Everything in the listing should be copied exactly, save for the pictures.

Raw data →
%%

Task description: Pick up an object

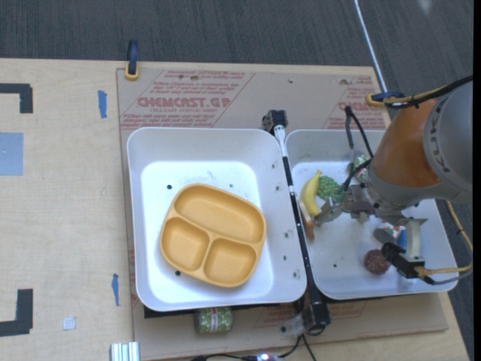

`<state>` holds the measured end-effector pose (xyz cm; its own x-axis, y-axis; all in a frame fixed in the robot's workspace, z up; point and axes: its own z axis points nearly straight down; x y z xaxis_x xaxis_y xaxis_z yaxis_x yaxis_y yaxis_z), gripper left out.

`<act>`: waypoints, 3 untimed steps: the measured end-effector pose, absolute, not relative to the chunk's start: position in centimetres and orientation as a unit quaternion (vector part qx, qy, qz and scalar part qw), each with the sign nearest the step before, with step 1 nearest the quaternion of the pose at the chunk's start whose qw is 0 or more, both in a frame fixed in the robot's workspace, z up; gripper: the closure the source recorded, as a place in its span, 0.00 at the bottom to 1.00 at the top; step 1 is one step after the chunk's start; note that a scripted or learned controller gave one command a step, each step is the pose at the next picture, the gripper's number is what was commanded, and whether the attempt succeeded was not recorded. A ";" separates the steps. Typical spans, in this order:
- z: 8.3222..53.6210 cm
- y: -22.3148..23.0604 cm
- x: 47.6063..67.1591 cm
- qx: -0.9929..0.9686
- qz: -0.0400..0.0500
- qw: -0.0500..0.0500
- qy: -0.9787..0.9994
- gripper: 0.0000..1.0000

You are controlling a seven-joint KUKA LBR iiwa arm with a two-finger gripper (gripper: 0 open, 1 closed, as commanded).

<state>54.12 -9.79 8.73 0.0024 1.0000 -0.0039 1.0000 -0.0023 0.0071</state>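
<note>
The right bin (342,275) holds a yellow banana (309,192) near its left wall, with a small green leafy item (329,186) touching it. A brown round object (376,261) lies toward the front, and a blue and white item (412,238) is partly hidden under the arm. My gripper (328,213) hangs low in this bin, just right of and below the banana, close to the green item. I see nothing held in it. The grey and orange arm covers the bin's right back part.
The left bin (149,153) carries a yellow divided plate (213,235) with three compartments. A green can (214,320) lies on the bench in front of that bin. A black bar (289,194) runs between the two bins. Cables trail around the arm.
</note>
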 end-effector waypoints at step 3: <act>8.7 -9.2 57.3 0.707 0.001 0.002 0.707 0.00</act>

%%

Response to the exercise →
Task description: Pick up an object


`<state>` holds the measured end-effector pose (xyz cm; its own x-axis, y-axis; all in a frame fixed in the robot's workspace, z up; point and axes: its own z axis points nearly straight down; x y z xaxis_x xaxis_y xaxis_z yaxis_x yaxis_y yaxis_z), gripper left out.

`<act>`: waypoints, 3 untimed steps: the measured end-effector pose, absolute, not relative to the chunk's start: position in centimetres and orientation as a unit quaternion (vector part qx, qy, qz and scalar part qw), each with the sign nearest the step before, with step 1 nearest the quaternion of the pose at the chunk's start whose qw is 0 or more, both in a frame fixed in the robot's workspace, z up; gripper: the closure the source recorded, as a place in its span, 0.00 at the bottom to 1.00 at the top; step 1 is one step after the chunk's start; note that a scripted or learned controller gave one command a step, each step is the pose at the next picture, the gripper's number is what was commanded, and whether the attempt succeeded was not recorded. A ";" separates the steps. Typical spans, in this order:
- z: 8.3222..53.6210 cm
- y: -22.3148..23.0604 cm
- x: 47.6063..67.1591 cm
- qx: -0.9929..0.9686
- qz: -0.0400..0.0500
- qw: -0.0500..0.0500
- qy: -0.9787..0.9994
- gripper: 0.0000..1.0000

You are controlling a seven-joint KUKA LBR iiwa arm with a two-finger gripper (gripper: 0 open, 1 closed, as commanded).

<state>54.12 -9.79 8.73 0.0024 1.0000 -0.0039 1.0000 -0.0023 0.0071</state>
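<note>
The right bin (342,275) holds a yellow banana (309,192) near its left wall, with a small green leafy item (329,186) touching it. A brown round object (376,261) lies toward the front, and a blue and white item (412,238) is partly hidden under the arm. My gripper (328,213) hangs low in this bin, just right of and below the banana, close to the green item. I see nothing held in it. The grey and orange arm covers the bin's right back part.
The left bin (149,153) carries a yellow divided plate (213,235) with three compartments. A green can (214,320) lies on the bench in front of that bin. A black bar (289,194) runs between the two bins. Cables trail around the arm.
</note>
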 end-effector waypoints at step 3: <act>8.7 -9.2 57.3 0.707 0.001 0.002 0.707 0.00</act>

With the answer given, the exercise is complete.